EU approves cross-border worker reform, potentially costing Switzerland millions
Translated from French, summarized and contextualized by DistantNews.
At a glance
- The European Parliament approved a reform on cross-border unemployment benefits.
- The new rules shift responsibility for compensating unemployed cross-border workers to the country where they last worked, potentially costing Switzerland hundreds of millions of francs.
- The reform aims to clarify and simplify rules for workers and businesses across the EU, also addressing long-term care and family benefits.
The European Parliament has approved a significant reform concerning cross-border unemployment benefits, a move that could impose substantial financial burdens on Switzerland. The new legislation, passed with a strong majority, mandates that unemployed cross-border workers will now be compensated by the country where they last held employment, rather than their country of residence.
This shift in responsibility is projected to cost Switzerland hundreds of millions of francs annually.
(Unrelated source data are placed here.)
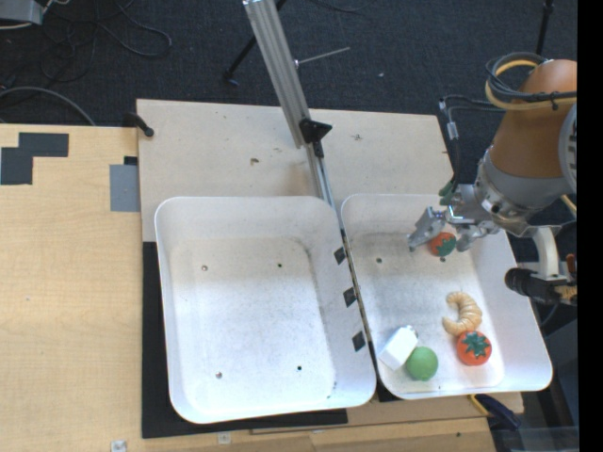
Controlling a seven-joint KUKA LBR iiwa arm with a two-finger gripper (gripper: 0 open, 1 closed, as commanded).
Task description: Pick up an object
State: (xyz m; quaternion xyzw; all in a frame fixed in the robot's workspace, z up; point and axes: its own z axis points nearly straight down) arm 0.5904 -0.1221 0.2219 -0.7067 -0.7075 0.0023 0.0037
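Observation:
My gripper (442,236) hangs over the far part of the right bin (528,370), reaching in from the right. A small orange-red object with a green patch (442,245) sits between its two fingers (420,234), and the gripper is shut on it. Near the bin's front lie a tan curled toy (463,311), a red tomato-like toy with a green top (474,347), a green ball (422,363) and a white block (399,346).
The left bin (170,219) stands beside the right one, with a black-clipped divider edge (348,281) between them. A slanted metal rail (283,69) rises behind the bins. A black part (532,282) of the arm sticks out over the right bin's right rim.

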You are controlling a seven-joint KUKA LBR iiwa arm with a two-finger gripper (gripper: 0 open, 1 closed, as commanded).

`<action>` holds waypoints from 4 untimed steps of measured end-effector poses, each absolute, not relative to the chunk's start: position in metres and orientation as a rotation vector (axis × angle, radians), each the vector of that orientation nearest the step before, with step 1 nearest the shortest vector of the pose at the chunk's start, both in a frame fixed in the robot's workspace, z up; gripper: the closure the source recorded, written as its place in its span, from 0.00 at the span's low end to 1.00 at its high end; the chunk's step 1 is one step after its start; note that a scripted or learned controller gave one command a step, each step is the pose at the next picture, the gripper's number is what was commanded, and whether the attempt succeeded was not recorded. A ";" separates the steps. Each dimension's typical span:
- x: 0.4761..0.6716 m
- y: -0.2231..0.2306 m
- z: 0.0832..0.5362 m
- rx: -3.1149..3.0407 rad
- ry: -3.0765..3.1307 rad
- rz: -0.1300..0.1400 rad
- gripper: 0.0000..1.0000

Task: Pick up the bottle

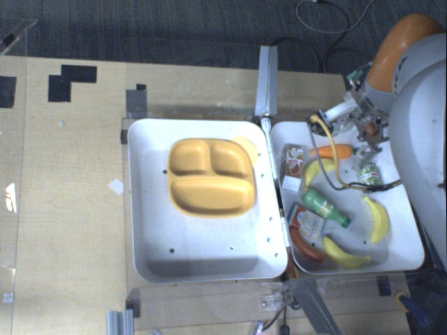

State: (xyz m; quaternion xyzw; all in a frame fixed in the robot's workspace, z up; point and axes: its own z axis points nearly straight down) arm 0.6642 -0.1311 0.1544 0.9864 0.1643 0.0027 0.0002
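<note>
Gripper [368, 142] hangs low over the far part of the right bin [412, 257], beside a carrot [331, 151] and above a small crumpled wrapper [369, 172]; whether it is spread or closed I cannot tell, and nothing visibly sits in it. A yellow cable [328, 160] loops down from the wrist across the bin.

The green bottle [324, 209] lies on its side near the middle of the right bin, cap end pointing toward the near right, resting partly on a red packet [304, 230] with bananas [343, 252] just beside it. It is well apart from the gripper. The left bin [140, 208] carries a yellow sectioned tray [211, 176].

To do this step well, I judge the arm should travel toward the near left, turn the wrist so the closing line crosses the bottle's short width, and descend on the body's middle, clear of the nearest banana and the cable
</note>
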 end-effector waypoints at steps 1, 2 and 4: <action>0.613 -0.089 0.088 3.119 0.378 0.014 0.00; 0.579 -0.115 0.089 3.124 0.318 0.015 0.00; 0.645 -0.079 0.187 3.119 0.376 0.009 0.00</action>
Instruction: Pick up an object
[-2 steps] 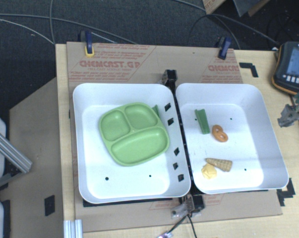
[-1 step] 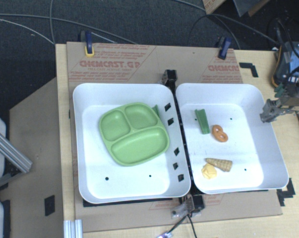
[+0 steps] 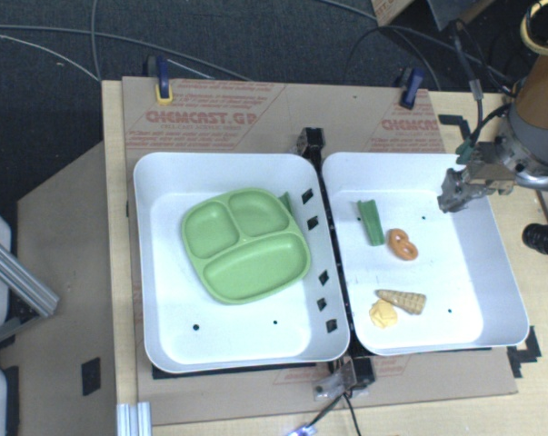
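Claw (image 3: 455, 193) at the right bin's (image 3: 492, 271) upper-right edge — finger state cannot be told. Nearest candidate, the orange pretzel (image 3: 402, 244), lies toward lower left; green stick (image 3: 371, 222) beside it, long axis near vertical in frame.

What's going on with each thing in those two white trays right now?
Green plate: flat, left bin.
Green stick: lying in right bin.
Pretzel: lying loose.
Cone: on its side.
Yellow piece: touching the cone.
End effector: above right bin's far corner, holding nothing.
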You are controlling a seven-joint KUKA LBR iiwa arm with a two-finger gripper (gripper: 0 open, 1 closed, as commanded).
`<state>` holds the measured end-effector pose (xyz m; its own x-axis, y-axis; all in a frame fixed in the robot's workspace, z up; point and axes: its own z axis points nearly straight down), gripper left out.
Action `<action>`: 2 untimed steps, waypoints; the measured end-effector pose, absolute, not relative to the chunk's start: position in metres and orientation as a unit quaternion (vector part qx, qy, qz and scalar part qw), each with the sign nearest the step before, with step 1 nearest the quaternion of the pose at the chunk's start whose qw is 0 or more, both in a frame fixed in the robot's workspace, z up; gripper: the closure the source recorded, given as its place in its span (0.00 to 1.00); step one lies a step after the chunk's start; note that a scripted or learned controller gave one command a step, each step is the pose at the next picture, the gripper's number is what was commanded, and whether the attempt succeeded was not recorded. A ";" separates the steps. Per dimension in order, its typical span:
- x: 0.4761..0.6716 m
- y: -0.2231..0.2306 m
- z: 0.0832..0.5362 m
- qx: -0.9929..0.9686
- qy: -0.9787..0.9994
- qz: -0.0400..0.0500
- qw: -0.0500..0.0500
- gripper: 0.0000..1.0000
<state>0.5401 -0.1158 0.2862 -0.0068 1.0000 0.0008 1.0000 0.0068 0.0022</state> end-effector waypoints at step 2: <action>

The reform also introduces updated provisions for long-term care and family benefits, aiming to create clearer, more easily enforceable, and simpler regulations for both European workers and businesses. Gabriele Bischoff, the rapporteur for the legislation, emphasized the goal of streamlining these processes.
The decision comes amid ongoing discussions about the implications of EU regulations on non-EU countries like Switzerland, particularly concerning labor mobility and social security. The reform's passage highlights the EU's efforts to harmonize social security systems within the bloc, while potentially creating new financial challenges for neighboring countries.
These rules will be clearer, easier to enforce, and simpler, both for workers and European companies.